The OC&C/Grocer Global 50 report found that organic growth improved to 3.2% in 2018, up from 2.6% in 2017 and just 1.3% in 2016.
While 1.4 percentage points of this growth was driven by higher prices and shifts to more premium products, 1.8 percentage points was due to organic volume growth.
It was the first time in many years that organic volume growth was significantly above global population growth of 1.1%.
Organic growth across those Global 50 companies that split out the figure was as high as 3.8% in 2015, but three percentage points of this was driven by price.
Alcoholic drinks players were among the biggest drivers of organic growth, with Carlsberg up 6.8%, Heineken 6% and Diageo 5%. Other notable drivers included Coca-Cola (5% organic growth), Tyson Foods (4.6%) and PepsiCo (4%).
Johnson & Johnson had the highest organic volume growth at 8.5%, but its pricing fell 2.2%.

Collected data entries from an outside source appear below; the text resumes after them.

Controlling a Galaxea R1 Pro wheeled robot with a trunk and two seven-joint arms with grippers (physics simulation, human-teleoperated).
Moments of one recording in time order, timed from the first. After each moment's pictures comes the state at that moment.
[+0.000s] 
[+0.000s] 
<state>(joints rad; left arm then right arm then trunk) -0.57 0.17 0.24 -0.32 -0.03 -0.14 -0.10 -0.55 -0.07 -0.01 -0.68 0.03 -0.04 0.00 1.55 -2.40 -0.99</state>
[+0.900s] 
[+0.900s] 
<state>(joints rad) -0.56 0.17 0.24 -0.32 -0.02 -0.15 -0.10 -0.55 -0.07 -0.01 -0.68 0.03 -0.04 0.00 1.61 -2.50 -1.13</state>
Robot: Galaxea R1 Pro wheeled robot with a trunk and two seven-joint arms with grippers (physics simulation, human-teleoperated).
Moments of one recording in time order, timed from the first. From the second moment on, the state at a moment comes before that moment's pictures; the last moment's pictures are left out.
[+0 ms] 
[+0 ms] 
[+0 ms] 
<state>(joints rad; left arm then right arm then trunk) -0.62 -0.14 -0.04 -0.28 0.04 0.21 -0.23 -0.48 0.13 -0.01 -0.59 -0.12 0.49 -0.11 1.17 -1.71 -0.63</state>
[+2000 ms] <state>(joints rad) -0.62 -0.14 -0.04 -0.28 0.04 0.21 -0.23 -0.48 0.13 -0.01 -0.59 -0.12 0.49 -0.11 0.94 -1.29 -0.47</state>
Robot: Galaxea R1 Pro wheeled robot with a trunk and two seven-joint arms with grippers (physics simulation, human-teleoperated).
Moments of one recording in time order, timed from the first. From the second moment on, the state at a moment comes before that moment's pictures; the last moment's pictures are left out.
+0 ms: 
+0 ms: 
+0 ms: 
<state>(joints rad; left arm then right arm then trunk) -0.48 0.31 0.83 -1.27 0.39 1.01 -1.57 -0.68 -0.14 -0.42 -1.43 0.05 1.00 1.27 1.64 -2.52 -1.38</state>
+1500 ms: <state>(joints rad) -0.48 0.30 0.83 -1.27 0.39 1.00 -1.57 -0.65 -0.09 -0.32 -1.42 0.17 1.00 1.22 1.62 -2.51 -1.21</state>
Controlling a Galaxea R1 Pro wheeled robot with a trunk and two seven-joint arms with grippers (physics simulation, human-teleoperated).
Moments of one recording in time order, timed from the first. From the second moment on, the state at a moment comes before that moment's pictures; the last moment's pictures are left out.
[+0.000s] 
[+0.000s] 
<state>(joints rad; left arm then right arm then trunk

“The actions global players have been taking to adapt to shifting trends in the products consumers want to buy, and the ways in which they are influenced and purchased are having an impact,” said OC&C UK managing partner Will Hayllar. “There are still plenty of challenges to finding growth, but they are adapting to this brave new world.”
”Some of this improvement has come from changes to the products they are launching and way they are marketing and selling their existing brands but also through acquisition of faster growing insurgent brands. It’s much easier to swim with the tide than fight it and through M&A the Global 50 have been shifting their portfolios to try and do this.”
The value of Global 50 M&A deals fell 48% to $75bn, despite the number of deals dropping by just five to 55 as consumer giants concentrated on smaller deals to buy growth assets.
Global 50 profitability continued to improve as well, with a 0.4 percentage point improvement in adjusted EBIT margins leading to an all-time high of 18.2% driven by gross margin expansion and the benefits of cost savings.
Headline revenue growth across the Global 50 dipped from 5.7% in 2017 to 3.4% last year, due to a lower level of mergers and acquisitions.
The index saw just one new entrant, with Chinese spirits company Kweichou Moutai entering the index on the back of strong sales growth to replace Brazil Foods, which was hit by the depreciation of the Brazilian Real.
The index’s biggest mover was Chinese dairy group Yili, which rose nine places to 34 driven by organic expansion, while British American Tobacco rose six places to eighth after the inclusion of Reynolds American sales for the first time.